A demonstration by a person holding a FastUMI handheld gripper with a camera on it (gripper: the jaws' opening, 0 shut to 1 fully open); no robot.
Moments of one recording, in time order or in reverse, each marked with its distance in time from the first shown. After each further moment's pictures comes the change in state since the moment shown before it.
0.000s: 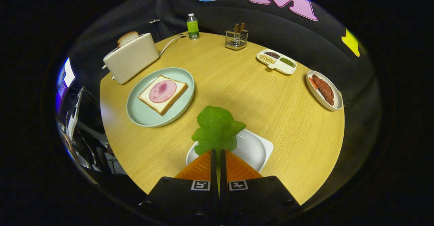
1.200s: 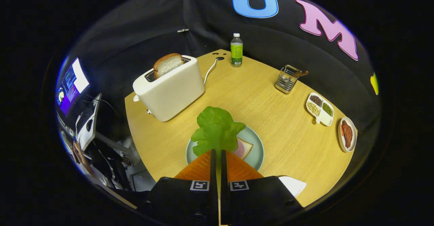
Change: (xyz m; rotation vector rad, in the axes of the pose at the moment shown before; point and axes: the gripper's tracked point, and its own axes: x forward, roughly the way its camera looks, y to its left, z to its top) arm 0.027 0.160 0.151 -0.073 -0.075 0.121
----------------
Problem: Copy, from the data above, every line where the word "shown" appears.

Answer space:
Moments of one recording, in time order or in reverse, each marked with its distance in time from the first shown. After each further moment's pictures comes the change in state since the moment shown before it.
Change: (xyz m; rotation vector rad, in the axes of the pose at the moment shown before; point and axes: the gripper's tracked point, and its own axes: x forward, roughly the way its camera looks, y to its left, z to its top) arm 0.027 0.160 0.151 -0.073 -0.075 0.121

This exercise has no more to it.